Two things alerted me that Meghan was going to be the newest member of the Dougherty clan fourteen years ago -- 1) I got weepy while listening to Lullaby, a song by Trout Fishing in America, driving back to Bayfield from the beach in Cornucopia and 2) I was craving pickled jalapeños.

The summer of 2002, I was living on the boat with the kids when the weepy/pickled jalapeños calling card came and rather than take the pregnancy test in Bayfield without Ted, I decided to head back to St Paul. On our way home, I met Liz, my sister, at Grandma's Sports Garden in Duluth for lunch and my suspicions about the fifth Dougherty child were confirmed -- all I could think about was a plate of nachos with a pile of pickled jalapeños on top.

This jalapeño craving wasn't a new thing for me -- I always had a hankering for spicy food when I was pregnant. I couldn't get enough jalapeño poppers when I was pregnant with Jack and in fact, it was a jalapeño popper lunch at Pasqual's in Uptown that jump-started my labor with him. I guess pregnancy messages come in all sorts of shapes, sizes, and flavors......and pickled jalapeños are still a staple in our kitchen, even if our baby days are over! 

Pickled Jalapeños

2 cups water
2 cups white vinegar
1/4 cup white sugar
3 tablespoons kosher salt
4 pounds jalapeños, sliced and seeded (keep the seeds if you like it spicy)
1/2 cup cilantro, rough chopped
1/4 cup peppercorns
7 garlic cloves
A couple of sprigs of oregano
Handful of lime slices

Preparation
Heat a large stockpot or canner with water and bring to a boil. 
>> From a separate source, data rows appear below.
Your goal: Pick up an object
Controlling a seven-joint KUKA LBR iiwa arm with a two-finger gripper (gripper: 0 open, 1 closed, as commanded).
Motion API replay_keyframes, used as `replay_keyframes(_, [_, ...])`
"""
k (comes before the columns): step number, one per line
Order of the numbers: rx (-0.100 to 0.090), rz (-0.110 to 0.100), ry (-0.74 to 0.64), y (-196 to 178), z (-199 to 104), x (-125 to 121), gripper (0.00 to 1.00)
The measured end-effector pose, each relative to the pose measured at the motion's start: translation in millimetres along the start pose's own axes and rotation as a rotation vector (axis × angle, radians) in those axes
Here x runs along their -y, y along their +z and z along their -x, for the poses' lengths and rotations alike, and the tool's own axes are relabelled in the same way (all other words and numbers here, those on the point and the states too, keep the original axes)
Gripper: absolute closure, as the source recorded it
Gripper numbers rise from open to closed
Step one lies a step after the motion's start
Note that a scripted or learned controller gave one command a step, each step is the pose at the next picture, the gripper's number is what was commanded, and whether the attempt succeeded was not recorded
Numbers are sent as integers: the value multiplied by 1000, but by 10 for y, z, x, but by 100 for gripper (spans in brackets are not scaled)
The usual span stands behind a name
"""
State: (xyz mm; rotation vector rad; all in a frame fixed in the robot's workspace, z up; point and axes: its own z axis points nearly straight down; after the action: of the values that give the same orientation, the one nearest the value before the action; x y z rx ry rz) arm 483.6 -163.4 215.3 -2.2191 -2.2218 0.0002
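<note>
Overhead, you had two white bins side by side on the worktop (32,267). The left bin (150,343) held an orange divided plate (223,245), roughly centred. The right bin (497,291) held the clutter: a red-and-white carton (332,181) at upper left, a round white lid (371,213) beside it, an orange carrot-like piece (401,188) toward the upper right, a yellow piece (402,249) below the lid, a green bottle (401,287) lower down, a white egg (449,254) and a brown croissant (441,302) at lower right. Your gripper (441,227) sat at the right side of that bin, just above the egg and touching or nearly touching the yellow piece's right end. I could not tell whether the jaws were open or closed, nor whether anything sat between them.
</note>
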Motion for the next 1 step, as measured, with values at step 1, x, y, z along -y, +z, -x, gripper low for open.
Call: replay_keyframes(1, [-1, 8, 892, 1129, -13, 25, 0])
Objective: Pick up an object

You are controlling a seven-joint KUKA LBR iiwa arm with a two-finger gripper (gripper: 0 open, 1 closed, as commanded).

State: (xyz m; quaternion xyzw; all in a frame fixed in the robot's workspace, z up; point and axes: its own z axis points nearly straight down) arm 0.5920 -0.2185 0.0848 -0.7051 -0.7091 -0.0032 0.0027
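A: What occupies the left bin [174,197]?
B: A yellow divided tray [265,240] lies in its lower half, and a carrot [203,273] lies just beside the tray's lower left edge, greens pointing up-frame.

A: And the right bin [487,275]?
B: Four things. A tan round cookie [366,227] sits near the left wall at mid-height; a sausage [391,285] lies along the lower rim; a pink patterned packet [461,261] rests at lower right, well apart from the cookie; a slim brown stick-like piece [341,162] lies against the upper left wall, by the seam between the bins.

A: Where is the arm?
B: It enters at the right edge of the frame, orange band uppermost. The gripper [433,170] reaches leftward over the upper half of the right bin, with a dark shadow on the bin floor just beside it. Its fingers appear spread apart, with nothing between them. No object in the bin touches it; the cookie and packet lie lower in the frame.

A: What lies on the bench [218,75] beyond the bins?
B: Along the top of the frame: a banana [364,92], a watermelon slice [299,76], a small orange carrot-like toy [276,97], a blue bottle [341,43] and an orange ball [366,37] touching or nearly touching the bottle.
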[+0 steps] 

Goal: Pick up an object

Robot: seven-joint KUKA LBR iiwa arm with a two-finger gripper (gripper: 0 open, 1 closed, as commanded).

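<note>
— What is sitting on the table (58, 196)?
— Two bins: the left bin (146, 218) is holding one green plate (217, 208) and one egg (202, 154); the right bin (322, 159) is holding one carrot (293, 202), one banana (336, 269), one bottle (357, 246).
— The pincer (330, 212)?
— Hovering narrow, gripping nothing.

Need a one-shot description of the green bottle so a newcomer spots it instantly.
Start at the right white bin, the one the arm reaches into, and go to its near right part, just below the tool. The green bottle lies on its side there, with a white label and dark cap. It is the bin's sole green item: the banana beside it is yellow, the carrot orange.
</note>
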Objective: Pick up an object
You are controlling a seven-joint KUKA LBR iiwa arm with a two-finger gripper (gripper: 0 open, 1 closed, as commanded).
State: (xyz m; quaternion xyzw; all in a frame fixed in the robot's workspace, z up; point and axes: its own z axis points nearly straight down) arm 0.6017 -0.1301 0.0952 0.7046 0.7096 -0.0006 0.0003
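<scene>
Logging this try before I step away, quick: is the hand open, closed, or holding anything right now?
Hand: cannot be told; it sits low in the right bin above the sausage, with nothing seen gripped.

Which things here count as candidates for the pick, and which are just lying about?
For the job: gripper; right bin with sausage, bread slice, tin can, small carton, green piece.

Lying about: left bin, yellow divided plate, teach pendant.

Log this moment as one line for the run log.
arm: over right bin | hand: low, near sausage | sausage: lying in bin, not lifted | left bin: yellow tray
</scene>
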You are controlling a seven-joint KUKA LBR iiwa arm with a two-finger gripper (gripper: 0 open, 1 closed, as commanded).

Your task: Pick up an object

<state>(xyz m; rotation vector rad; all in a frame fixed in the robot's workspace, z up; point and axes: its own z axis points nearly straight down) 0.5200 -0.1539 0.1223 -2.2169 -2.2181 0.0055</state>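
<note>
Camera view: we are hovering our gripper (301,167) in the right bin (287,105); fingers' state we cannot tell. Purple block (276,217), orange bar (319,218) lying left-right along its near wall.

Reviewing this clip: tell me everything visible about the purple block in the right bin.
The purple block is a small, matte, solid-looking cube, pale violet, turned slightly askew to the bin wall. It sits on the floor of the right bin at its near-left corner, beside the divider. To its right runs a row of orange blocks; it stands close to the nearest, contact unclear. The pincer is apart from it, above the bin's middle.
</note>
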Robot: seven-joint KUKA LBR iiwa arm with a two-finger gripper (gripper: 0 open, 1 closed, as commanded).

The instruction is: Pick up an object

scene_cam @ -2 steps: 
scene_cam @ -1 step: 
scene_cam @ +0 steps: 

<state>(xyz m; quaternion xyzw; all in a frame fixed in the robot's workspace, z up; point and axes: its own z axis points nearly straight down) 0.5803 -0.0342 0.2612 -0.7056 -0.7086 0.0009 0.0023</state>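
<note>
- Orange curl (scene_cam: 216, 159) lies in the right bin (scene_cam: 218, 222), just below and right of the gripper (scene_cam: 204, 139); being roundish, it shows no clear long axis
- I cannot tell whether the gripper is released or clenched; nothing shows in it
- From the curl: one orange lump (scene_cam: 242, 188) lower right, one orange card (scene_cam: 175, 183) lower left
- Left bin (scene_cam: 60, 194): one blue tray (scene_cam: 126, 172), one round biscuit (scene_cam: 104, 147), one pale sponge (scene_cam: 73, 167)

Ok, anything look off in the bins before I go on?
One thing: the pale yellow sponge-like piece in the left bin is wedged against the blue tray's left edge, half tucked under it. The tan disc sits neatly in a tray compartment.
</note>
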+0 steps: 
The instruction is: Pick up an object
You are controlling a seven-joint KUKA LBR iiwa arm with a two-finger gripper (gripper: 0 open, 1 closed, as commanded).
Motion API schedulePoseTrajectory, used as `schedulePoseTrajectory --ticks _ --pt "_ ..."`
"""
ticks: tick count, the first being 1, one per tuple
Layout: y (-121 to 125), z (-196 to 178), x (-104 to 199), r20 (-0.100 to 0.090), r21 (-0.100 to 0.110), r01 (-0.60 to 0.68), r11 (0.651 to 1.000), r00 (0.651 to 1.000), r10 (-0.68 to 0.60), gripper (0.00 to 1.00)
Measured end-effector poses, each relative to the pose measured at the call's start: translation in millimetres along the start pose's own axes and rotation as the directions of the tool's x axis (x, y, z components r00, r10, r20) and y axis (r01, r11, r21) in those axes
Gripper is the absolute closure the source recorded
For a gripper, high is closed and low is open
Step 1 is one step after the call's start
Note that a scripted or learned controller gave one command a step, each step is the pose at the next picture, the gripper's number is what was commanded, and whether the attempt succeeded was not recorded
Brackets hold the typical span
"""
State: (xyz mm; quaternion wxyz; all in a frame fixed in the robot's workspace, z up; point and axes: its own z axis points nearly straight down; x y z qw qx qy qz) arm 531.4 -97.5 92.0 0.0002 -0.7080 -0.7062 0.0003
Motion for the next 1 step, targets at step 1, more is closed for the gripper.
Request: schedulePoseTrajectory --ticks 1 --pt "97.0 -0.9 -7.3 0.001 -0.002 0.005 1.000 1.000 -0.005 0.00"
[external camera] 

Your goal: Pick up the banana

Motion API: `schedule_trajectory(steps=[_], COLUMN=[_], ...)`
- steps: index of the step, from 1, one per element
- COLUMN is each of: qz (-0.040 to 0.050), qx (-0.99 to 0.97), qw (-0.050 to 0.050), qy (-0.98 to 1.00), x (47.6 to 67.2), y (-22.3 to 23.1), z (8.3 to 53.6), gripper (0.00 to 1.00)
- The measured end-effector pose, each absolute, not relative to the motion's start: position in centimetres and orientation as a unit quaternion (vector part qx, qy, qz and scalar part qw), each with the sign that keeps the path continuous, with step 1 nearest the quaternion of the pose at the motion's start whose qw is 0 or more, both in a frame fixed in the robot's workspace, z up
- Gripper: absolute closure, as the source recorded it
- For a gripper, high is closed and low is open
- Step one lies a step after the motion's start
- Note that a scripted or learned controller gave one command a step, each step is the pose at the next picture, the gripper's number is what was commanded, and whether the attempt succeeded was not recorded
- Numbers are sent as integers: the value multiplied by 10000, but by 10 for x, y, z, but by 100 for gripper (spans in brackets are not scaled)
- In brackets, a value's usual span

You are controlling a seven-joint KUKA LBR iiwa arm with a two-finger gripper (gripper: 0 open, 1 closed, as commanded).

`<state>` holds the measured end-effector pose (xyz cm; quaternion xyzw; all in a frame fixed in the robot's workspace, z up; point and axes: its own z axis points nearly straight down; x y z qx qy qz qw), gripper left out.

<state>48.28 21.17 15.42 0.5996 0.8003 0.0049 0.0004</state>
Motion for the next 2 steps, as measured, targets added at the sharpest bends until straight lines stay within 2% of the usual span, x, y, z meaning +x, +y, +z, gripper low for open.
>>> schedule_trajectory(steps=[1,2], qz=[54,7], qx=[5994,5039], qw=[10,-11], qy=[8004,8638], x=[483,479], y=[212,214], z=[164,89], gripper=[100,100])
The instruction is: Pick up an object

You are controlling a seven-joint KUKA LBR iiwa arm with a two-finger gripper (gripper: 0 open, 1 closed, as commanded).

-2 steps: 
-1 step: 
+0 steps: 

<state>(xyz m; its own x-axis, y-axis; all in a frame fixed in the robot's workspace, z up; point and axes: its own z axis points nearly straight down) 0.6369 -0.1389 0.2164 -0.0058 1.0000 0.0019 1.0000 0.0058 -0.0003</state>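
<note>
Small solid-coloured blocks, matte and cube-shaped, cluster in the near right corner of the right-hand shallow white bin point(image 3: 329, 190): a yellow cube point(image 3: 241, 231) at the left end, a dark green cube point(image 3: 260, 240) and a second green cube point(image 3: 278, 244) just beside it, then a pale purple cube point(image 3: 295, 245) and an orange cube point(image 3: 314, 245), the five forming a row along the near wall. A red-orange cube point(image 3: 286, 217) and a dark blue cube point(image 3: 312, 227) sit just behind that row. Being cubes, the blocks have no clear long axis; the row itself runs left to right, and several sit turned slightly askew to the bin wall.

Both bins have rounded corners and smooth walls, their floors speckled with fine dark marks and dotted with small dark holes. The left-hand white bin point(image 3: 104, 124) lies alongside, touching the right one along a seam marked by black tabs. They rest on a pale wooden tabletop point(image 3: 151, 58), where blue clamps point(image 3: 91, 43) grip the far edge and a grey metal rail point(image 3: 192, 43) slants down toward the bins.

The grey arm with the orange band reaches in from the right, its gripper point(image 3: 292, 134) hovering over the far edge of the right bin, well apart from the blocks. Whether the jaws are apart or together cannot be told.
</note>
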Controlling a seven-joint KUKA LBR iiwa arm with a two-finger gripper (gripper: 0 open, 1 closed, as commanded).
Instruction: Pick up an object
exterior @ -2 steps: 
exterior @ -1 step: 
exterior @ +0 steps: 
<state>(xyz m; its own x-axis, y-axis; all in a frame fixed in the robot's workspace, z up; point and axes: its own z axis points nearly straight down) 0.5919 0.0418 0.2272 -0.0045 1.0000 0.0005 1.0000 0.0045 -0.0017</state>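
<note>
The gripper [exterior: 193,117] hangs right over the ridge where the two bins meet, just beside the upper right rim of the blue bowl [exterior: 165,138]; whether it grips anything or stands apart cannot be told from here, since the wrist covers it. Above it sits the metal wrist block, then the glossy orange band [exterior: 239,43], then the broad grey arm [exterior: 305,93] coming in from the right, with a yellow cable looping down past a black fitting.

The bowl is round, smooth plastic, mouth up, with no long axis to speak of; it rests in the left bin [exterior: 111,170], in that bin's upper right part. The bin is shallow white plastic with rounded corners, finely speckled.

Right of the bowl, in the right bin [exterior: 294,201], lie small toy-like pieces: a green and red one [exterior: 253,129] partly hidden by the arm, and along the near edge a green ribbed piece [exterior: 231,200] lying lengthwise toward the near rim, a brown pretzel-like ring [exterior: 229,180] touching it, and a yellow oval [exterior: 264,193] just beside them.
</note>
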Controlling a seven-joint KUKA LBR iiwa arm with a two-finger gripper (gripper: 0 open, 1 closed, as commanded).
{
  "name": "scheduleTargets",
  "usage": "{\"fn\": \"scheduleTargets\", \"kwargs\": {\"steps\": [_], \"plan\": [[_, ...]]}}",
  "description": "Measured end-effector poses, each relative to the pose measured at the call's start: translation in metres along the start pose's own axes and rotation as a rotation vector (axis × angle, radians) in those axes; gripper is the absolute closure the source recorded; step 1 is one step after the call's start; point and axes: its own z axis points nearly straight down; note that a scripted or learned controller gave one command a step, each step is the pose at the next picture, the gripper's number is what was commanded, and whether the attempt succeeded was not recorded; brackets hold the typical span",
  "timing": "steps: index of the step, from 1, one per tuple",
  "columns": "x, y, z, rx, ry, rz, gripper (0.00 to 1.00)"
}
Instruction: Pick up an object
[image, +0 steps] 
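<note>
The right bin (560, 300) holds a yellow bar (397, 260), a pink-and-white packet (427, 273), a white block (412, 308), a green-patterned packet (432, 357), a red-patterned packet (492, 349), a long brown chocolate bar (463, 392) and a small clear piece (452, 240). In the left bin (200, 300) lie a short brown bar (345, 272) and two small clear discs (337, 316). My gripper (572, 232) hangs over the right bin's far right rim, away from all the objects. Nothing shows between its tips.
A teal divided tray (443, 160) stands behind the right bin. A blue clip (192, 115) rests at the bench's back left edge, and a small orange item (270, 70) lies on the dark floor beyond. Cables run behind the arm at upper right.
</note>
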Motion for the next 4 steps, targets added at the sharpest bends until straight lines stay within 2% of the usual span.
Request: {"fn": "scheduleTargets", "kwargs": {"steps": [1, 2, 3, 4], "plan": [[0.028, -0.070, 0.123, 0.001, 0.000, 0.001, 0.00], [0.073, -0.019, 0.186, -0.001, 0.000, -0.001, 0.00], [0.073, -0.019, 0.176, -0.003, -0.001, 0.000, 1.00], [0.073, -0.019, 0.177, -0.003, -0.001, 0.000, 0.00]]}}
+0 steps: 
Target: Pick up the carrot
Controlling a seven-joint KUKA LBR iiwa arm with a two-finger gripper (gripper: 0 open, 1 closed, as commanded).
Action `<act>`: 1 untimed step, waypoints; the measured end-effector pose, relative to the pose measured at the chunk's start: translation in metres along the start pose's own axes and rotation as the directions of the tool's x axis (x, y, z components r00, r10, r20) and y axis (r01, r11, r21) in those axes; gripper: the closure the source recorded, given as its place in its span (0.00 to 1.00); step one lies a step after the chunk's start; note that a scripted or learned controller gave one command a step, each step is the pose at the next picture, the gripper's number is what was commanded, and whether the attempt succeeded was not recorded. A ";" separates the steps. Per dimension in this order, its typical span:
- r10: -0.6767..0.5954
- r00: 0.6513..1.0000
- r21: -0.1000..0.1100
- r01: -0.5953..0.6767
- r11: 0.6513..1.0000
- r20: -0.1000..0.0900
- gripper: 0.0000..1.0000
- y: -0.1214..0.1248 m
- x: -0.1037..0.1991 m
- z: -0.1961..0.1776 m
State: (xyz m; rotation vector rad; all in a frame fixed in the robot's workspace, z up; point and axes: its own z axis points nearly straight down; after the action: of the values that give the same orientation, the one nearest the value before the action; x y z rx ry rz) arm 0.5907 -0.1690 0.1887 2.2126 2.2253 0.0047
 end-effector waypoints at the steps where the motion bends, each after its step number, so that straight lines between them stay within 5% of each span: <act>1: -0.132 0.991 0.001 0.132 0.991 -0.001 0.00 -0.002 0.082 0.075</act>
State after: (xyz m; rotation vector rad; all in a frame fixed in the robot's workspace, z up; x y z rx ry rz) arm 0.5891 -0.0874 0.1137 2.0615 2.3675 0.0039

Heat the water, vinegar, sugar, and salt in a saucepan and bring to a boil. While the water/vinegar mixture is heating up, divide the sliced jalapeños, cilantro, peppercorns, garlic, oregano, and limes among 6 or 7 half-pint sterilized canning jars. Pour the water/vinegar mixture into each canning jar, leave about a 1/2-inch headspace at the top, place the lids on, and screw on the rings until just finger-tight.

Carefully transfer the jars to the stockpot/canner. When all the jars are in the canner, there should be at least 1 inch water covering them; if you need more, add water from the kettle until the jars are sufficiently covered. Bring the water to a full rolling boil, and process for 5 minutes. Using canning tongs, gently remove the jars from the stockpot/canner and transfer them to a kitchen towel or cooling rack, keeping them vertical. Leave to cool, undisturbed, for at least 12 hours. Store in a cool/dark place for up to one year.